Knol laisse à l’auteur le choix du statut juridique de son article : les licences Copyright ou Creative Commons verrouillent, ou pas, son texte en permettant ou interdisant les commentaires et les ajouts. Ainsi, Google n’a pas la responsabilité d’éditeur mais uniquement celle d’hébergeur, beaucoup moins contraignante.

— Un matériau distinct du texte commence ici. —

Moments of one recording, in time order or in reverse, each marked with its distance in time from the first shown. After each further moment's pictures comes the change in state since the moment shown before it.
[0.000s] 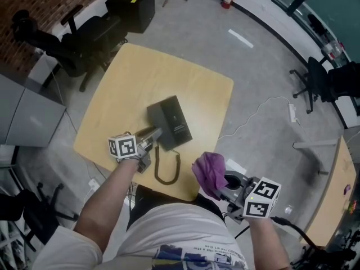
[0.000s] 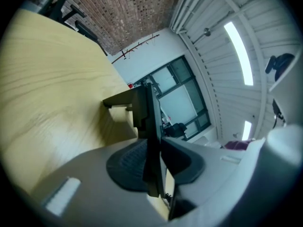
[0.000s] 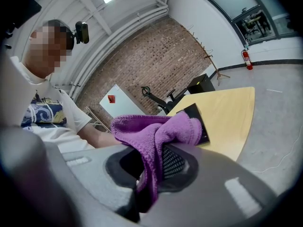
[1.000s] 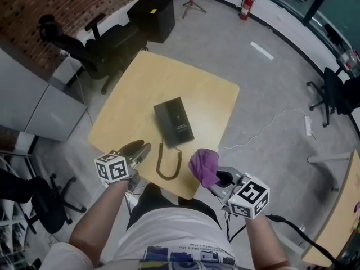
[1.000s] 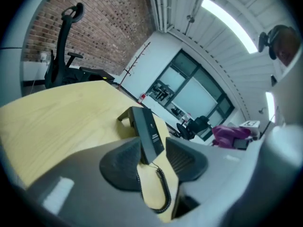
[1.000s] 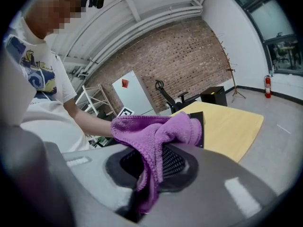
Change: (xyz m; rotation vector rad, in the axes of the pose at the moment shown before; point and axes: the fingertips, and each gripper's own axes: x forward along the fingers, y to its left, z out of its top) left arm -0.103 -0.063 -0.013 0.212 -0.054 0.328; right arm 0.000 -0.007 -0.013 -0.331 0.065 0.044
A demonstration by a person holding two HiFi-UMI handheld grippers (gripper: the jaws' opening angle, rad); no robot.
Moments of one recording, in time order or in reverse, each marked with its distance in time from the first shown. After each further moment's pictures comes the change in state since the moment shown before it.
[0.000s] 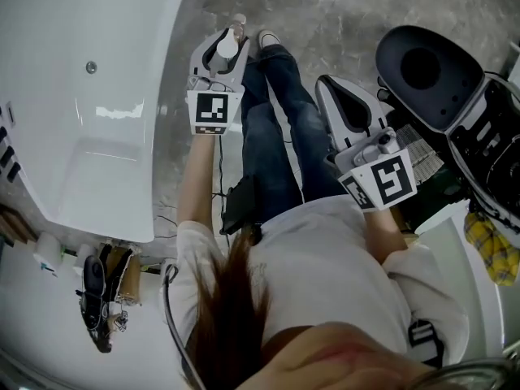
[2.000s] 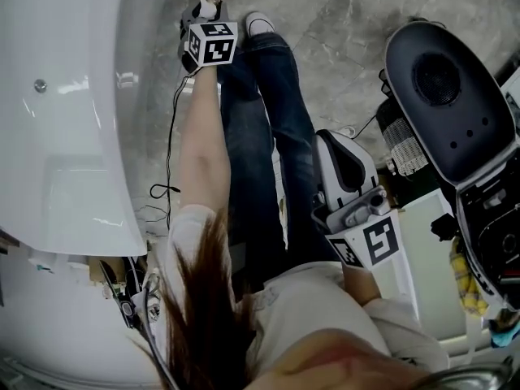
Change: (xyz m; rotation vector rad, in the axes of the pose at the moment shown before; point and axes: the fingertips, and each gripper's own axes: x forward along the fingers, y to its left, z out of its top) left arm 0.217 0.088 -0.356 -0.217 0.621 0.111; right arm 0.122 -0.058 -0.130 0.273 0.237 -0.164
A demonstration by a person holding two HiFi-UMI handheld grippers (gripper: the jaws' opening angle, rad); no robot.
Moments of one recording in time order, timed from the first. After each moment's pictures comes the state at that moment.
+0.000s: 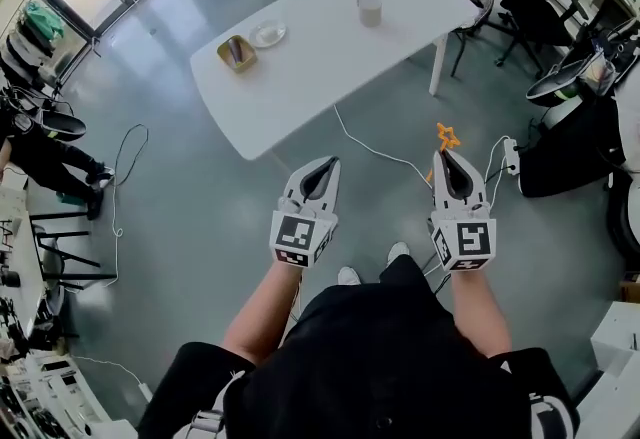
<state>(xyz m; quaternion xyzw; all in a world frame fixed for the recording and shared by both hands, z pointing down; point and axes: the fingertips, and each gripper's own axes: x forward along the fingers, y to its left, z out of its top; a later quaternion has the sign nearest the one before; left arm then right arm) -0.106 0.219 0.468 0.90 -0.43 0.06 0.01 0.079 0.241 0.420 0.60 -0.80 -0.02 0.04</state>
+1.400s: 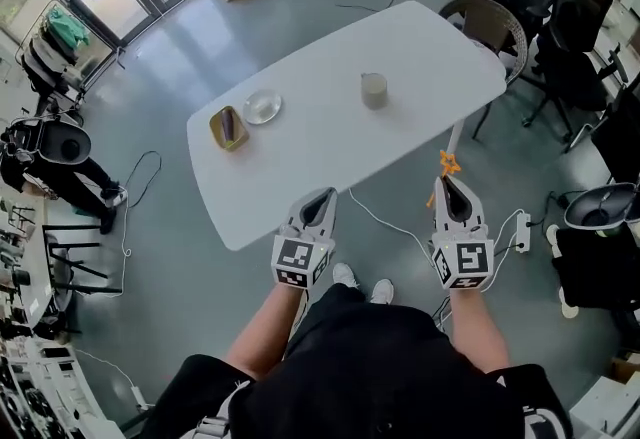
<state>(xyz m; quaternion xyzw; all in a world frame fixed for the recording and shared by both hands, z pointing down) -0.016 -0.042 0.494 0.87 -0.49 0.11 0.04 0.196 -0.049 0.443 0.56 -0.83 0.02 0.01</state>
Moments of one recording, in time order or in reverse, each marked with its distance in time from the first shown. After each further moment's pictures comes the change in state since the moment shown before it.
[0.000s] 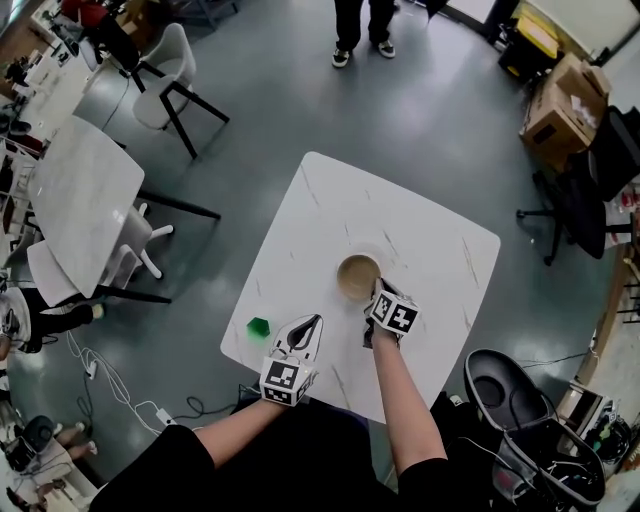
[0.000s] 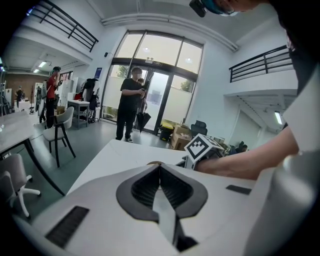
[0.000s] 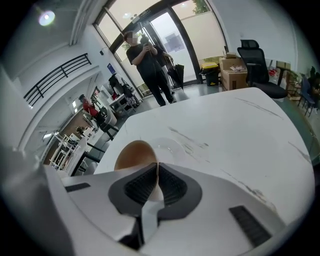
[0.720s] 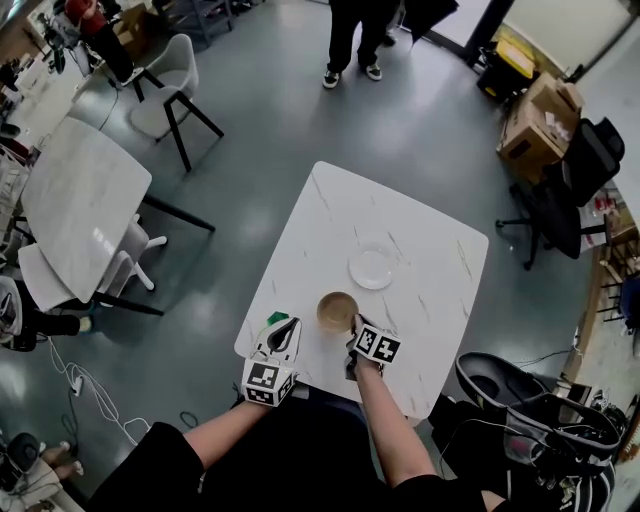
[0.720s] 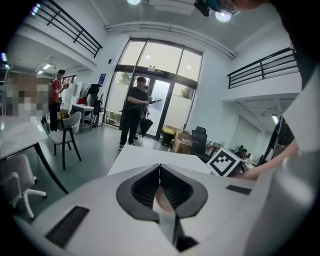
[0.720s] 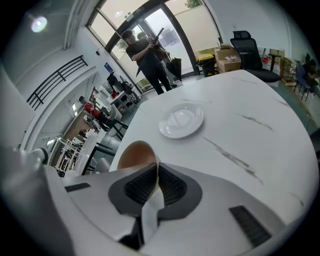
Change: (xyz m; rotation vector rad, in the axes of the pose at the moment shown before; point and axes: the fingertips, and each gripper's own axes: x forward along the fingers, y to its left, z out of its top) left arm -0.101 0.062 0.003 -0.015 -0.062 0.009; right arm -0.063 0.082 -0.119 0.087 0.064 0.031
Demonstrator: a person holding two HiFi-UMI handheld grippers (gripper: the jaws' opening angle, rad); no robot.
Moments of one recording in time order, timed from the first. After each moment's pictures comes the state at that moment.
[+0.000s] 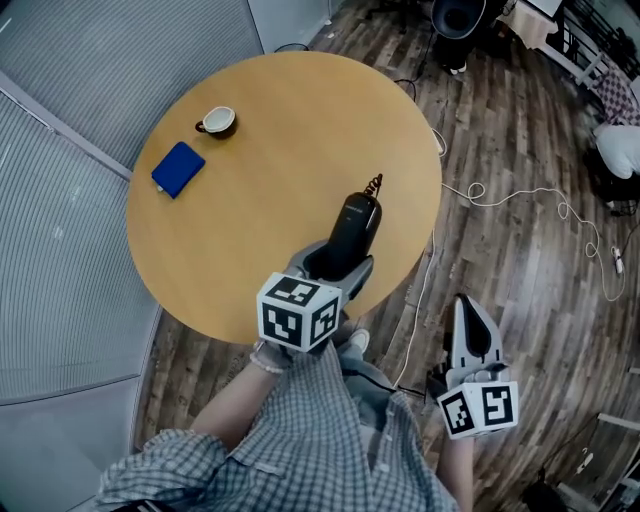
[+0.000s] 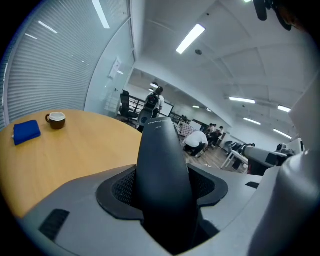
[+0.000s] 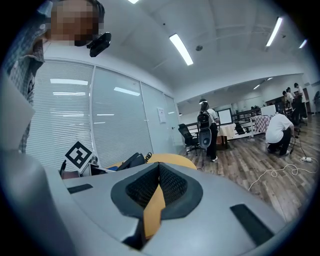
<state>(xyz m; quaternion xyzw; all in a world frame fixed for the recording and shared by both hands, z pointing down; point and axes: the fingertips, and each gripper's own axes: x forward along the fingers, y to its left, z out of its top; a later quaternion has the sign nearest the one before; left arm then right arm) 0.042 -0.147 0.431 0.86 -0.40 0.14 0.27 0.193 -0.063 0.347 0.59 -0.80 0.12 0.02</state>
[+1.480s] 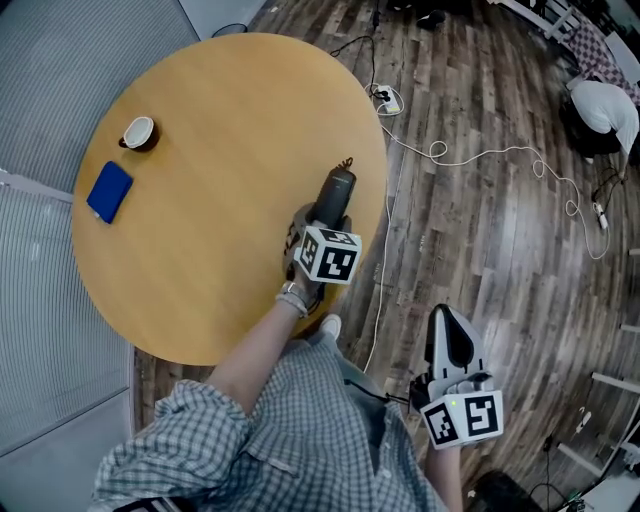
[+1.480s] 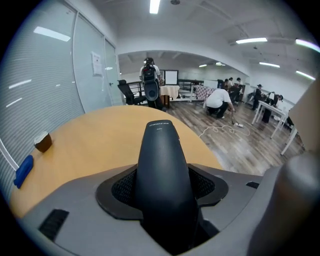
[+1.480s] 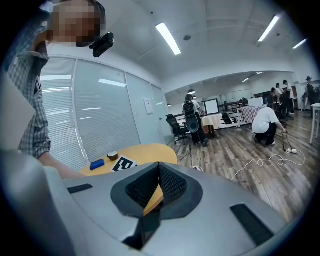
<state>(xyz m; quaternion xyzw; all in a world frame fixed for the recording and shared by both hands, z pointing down) 0.157 -0.274 0.594 0.79 -0.47 0.37 0.17 0.289 -0.080 0.386 0.63 -0.75 0.19 0.05</state>
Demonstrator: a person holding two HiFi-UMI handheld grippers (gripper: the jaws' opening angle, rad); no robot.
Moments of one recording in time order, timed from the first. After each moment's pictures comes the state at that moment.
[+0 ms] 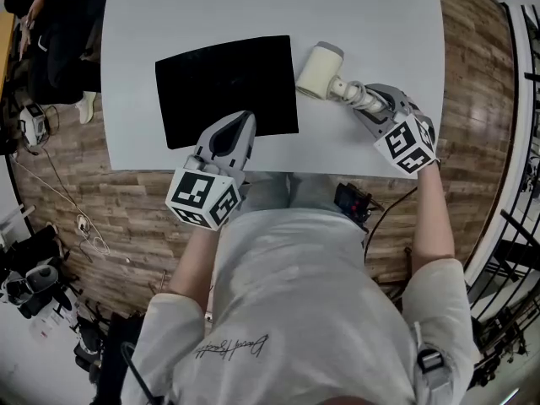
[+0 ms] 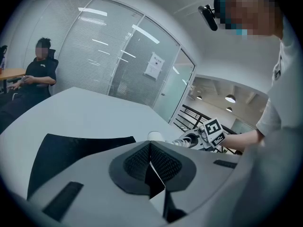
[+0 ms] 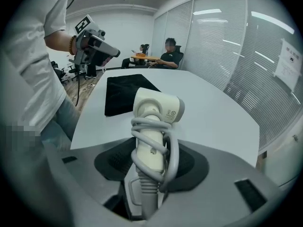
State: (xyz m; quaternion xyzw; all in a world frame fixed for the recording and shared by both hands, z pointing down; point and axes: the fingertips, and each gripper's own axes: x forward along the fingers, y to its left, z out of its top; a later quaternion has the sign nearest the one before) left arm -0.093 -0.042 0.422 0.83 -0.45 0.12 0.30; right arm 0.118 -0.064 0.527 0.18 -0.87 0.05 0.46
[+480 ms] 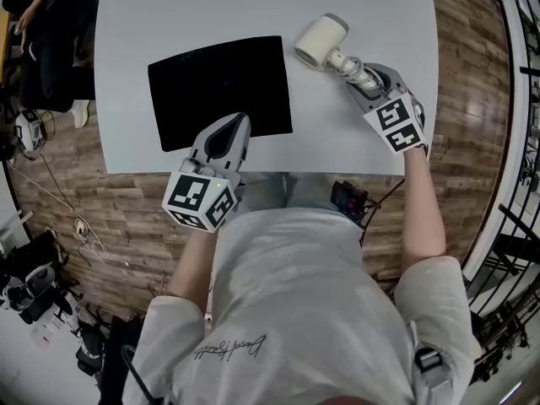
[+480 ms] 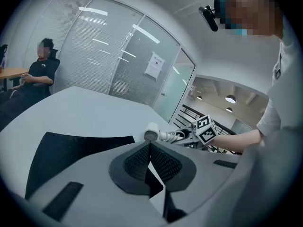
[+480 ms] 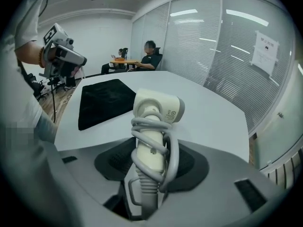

Knol veut attirer le plus possible de contributeurs en proposant une monétisation des articles par la publicité en passant par AdSense. On peut alors supposer à moyen terme une migration des articles non signés de Wikipedia vers Knol. Par l’appât du gain, la notion de propriété des articles et l’incitation à rédiger des articles d’opinion ou faisant autorité dans des domaines spécifiques, Google cherche à devenir la référence du contenu encyclopédique sur Internet.
Conclusion
Ces trois encyclopédies en ligne fonctionnent sur trois modèles stratégiques différents calqués sur trois objectifs distincts : Wikipedia mise sur une actualisation immédiate de ses contenus par la « foule anonyme des internautes » et sans contrepartie. Knol, par une monétisation de contenus propriétaires, est en concurrence frontale avec Wikipedia. Elle tente de fédérer le plus possible d’internautes par un phénomène de club qui pour l’instant a bien réussi chez son concurrent, en prônant cette fois-ci une plus grande fiabilité des articles des internautes en mal de reconnaissance. Larousse recherche aussi à valoriser son image mais en faisant appel à des experts qu’elle choisit selon les sujets. Cependant, elle ne pourra pas s’imposer mondialement comme le recherchent les deux autres encyclopédies puisque son contenu est exclusivement rédigé en français et son prestige connu des seuls francophones. Sa stratégie s’apparente en fait à du marketing viral pour la promotion de ses ouvrages papier.